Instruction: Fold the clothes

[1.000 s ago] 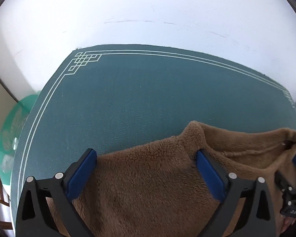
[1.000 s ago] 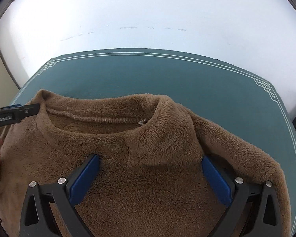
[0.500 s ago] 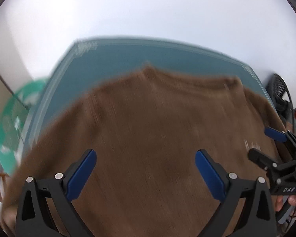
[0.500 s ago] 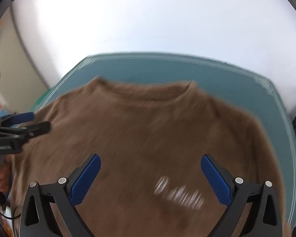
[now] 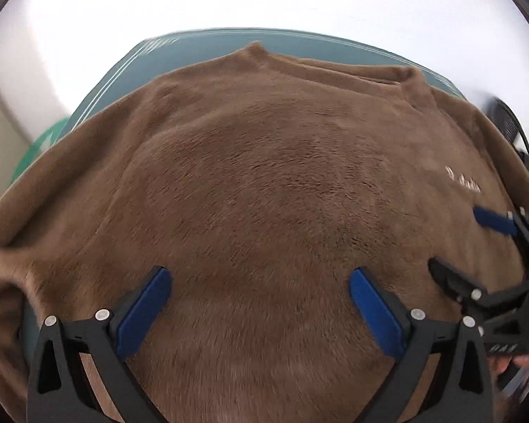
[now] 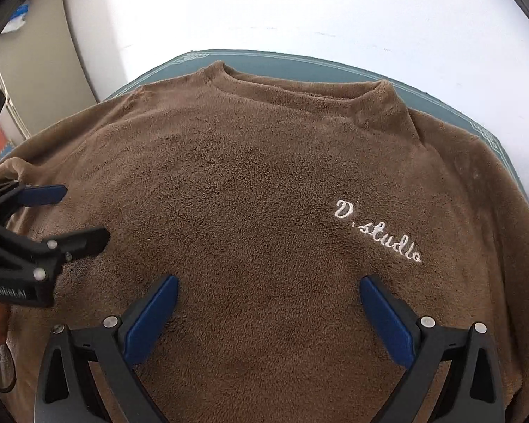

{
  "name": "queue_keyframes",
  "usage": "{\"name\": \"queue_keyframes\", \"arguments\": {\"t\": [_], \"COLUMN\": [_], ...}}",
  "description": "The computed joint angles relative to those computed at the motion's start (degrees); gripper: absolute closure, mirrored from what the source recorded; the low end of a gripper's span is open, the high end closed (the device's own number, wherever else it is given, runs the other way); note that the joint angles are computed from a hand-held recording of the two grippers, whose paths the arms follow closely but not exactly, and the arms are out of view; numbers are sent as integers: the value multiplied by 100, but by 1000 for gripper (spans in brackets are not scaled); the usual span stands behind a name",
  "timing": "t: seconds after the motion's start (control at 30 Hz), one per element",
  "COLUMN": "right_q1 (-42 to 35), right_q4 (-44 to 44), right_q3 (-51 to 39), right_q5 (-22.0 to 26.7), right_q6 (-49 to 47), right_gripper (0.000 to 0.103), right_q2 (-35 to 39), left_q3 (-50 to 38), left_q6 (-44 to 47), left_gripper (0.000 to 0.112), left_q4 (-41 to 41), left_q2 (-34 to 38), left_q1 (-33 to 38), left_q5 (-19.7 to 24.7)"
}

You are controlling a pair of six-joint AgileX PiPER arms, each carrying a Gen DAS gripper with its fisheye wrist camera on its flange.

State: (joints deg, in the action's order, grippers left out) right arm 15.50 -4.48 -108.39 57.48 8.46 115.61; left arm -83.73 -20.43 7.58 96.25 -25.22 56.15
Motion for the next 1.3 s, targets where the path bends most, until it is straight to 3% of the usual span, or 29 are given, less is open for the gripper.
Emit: {"name": "queue_keyframes", "arguments": {"t": [0.07,0.17,0.23,0.33,0.4,0.47,0.53,0.73,0.93,1.03,1.17,1.3], "right_q1": [-11,-124,22,434,520,467,505,722,534,736,922,566], "right_q4": [102,876,759,-169,-411,-275,-356,-683,-306,-1331,-2397,-2579], "right_q3": [-8,996,1680,2371,2553,2677,3115,3735,5022,5627,6257,6537], "right_q5": [364,53,-222,-514,-461,-347,-743,-980,-1622,-1319,-420,-14], "right_q6": [177,-178,-135,341,594,678,845,1474,1661,2851,4289,4454], "right_gripper": [0,0,0,0,0,0,0,0,0,0,0,0], "right_q2": [-144,-970,-1555,-2081,-2083,-2001,-2253,-2751,-4262,-5401,-6724,-7178], "left_q3": [160,328,546,860,1045,1277,1438,1997,2019,1969,1948,1933], "left_q6": [-151,-379,-409,-477,-665,-942,-1139,-1070,-1093,-1040,-1103,-1091], "left_gripper": [10,10,10,10,10,10,10,10,10,10,10,10], "left_q4": [200,498,398,169,219,467,712,597,699,669,700,679], "left_q2": [-362,-850,-1040,-1024,-923,-900,-994,-1436,-1314,-1275,-1286,-1276], "left_q1": [-244,-652,-805,-888,-950,-1073,-1207,-1097,-1089,-1056,-1105,-1088], "left_q5": [93,283,249,73,-22,-225,-391,-992,-1143,-1130,-1076,-1077]}}
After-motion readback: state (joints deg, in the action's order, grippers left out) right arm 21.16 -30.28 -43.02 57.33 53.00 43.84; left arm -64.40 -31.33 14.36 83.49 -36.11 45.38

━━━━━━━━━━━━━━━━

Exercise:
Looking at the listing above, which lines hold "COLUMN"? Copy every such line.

Response to the task:
  "usage": "{\"name\": \"queue_keyframes\", \"arguments\": {\"t\": [_], \"COLUMN\": [_], ...}}",
  "COLUMN": "right_q1 (-42 to 35), right_q4 (-44 to 44), right_q3 (-51 to 39), right_q5 (-22.0 to 26.7), right_q6 (-49 to 47), right_gripper (0.000 to 0.103), right_q2 (-35 to 39), left_q3 (-50 to 38), left_q6 (-44 to 47), left_gripper (0.000 to 0.112), left_q4 (-41 to 41), left_q2 (-34 to 38), left_q1 (-33 to 38), left_q5 (-19.7 to 24.7)"

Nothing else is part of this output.